Mechanisms of transthyretin cardiomyocyte toxicity inhibition by resveratrol analogs

Abstract

The transthyretin amyloidoses are a subset of protein misfolding diseases characterized by the extracellular deposition of aggregates derived from the plasma homotetrameric protein transthyretin (TTR) in peripheral nerves and the heart. We have established a robust disease-relevant human cardiac tissue culture system to explore the cytotoxic effects of amyloidogenic TTR variants. We have employed this cardiac amyloidosis tissue culture model to screen 23 resveratrol analogs as inhibitors of amyloidogenic TTR-induced cytotoxicity and to investigate their mechanisms of protection. Resveratrol and its analogs kinetically stabilize the native tetramer preventing the formation of cytotoxic species. In addition, we demonstrate that resveratrol can accelerate the formation of soluble non-toxic aggregates and that the resveratrol analogs tested can bring together monomeric TTR subunits to form non-toxic native tetrameric TTR.

Introduction

The systemic amyloidoses, characterized by the extracellular deposition of amorphous aggregates and amyloid fibrils derived from normal or mutant secreted proteins, are prototypic examples of protein misfolding disorders [1], [2], [3]. Transthyretin (TTR) is one of the 29 human proteins identified thus far, associated with systemic amyloidosis.

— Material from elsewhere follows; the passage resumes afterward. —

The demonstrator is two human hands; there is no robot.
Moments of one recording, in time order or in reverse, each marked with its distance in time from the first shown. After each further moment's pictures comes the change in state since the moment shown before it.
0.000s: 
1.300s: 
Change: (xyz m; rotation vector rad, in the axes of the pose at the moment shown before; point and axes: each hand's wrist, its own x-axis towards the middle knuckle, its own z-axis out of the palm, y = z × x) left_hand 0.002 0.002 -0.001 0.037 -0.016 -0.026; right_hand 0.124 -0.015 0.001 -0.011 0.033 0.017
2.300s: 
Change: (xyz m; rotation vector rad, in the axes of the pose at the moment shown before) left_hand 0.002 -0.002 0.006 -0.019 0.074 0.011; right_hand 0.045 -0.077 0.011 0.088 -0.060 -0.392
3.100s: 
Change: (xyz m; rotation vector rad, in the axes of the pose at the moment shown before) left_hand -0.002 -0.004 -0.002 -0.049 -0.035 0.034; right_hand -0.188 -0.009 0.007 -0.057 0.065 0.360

TTR is a 55 kDa homotetrameric protein that transports retinol and thyroxine (T₄) in plasma and T₄ in the cerebrospinal fluid. The capacity of TTR to bind a large variety of small molecules [4], other proteins and peptides like the Alzheimer’s disease related Aβ peptide [5], suggests that it may perform other biological functions, perhaps related to detoxification of unwanted metabolites and misfolded proteins [6].

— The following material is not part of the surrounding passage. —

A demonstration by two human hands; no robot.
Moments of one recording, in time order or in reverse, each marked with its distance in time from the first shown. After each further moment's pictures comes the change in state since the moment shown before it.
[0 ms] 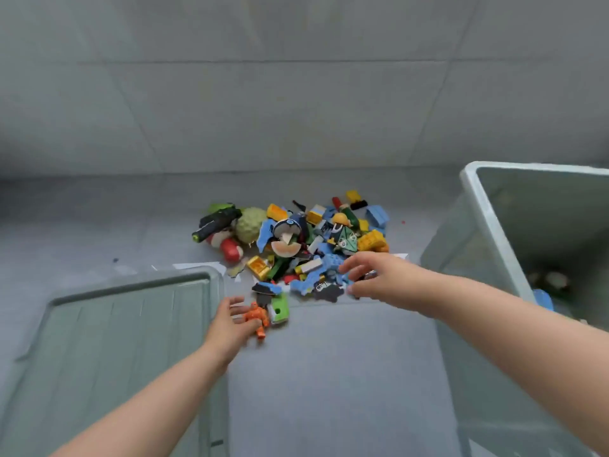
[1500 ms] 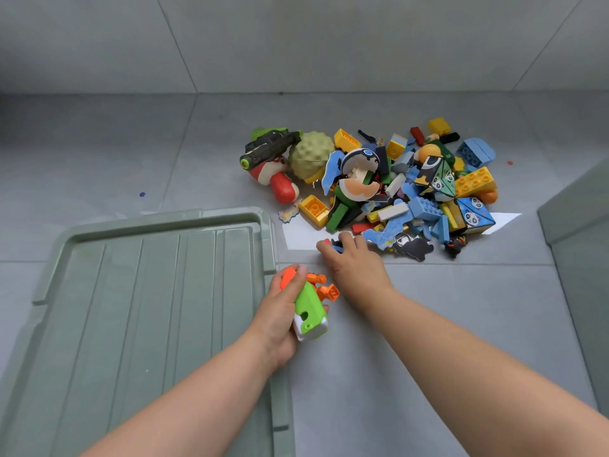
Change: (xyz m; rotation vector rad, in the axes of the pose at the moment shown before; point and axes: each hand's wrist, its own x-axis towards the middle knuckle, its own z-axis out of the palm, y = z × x) left_hand 0.053 -0.083 -0.011 -0.835 -0.214 -0.217; right_hand 0.201 0.058 0.215 -0.848 0.334 -0.279
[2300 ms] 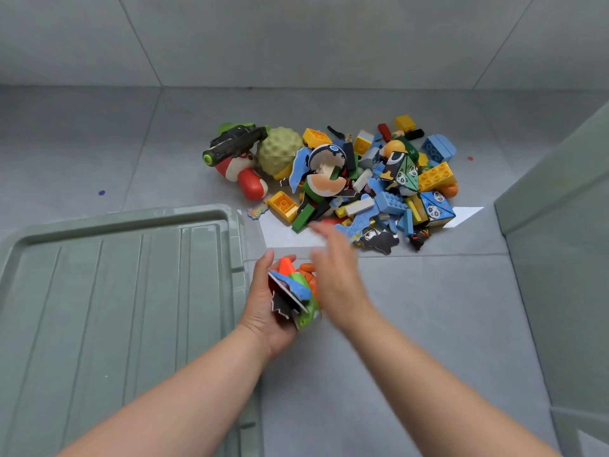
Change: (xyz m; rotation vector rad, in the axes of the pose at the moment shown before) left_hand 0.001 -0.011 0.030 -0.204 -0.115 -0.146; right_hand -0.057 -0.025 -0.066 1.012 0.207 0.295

The disassembly of the native homotetrameric TTR to its constituent monomers is required for aggregation and subsequent fibril formation in vitro and presumably in vivo [7]. TTR fibrillogenesis is accelerated by the presence of any of the approximately 100 different amyloidogenic mutations [8], [9], [10], [11] which decrease the thermodynamic and/or kinetic stability of the mutant TTRs with respect to the wild type protein [8].

The clinical syndromes associated with TTR aggregation are senile systemic amyloidosis (SSA), characterized by deposition of wild type TTR (WT TTR) in the heart, and familial amyloidotic polyneuropathy (FAP) and cardiomyopathy (FAC) related to deposition of mutant forms of TTR in the peripheral nerves and the heart, respectively. The V122I TTR variant, found in 3–4% of African-Americans, is the most common amyloidogenic mutation worldwide and it is associated with FAC [11].

Herein, we introduce the human cardiac AC16 cell line as a robust tissue culture system to serve as a model of the TTR cardiomyopathies [12]. AC16 cells are derived from adult ventricular cardiomyocytes, the site of cardiac TTR deposition in SSA and FAC. They express primary cardiomyocyte biochemical markers like α- and β-myosin heavy chain, α-cardiac actin, troponin I, the gap junction proteins connexin-43 and -40, etc., which make them a relevant model for cardiac-specific tissue culture studies [12].

In the present study, we show the effects of several amyloidogenic cardiotoxic TTR variants on cell metabolic activity, which are in stark contrast to the effects of a non-amyloidogenic, stable TTR variant. We used this model to evaluate 22 analogs of the plant polyphenol resveratrol (1) for their capacity to prevent TTR-induced cardiotoxicity. Most of the compounds selected for the screening are potent inhibitors of TTR aggregation and fibril formation in an acid-mediated in vitro assay [13], [14], [15]. We explore the correlation between TTR kinetic stabilization by these compounds and their capacity to prevent cell damage. We also demonstrate that these compounds may inhibit TTR-induced cytotoxicity by more than one mechanism.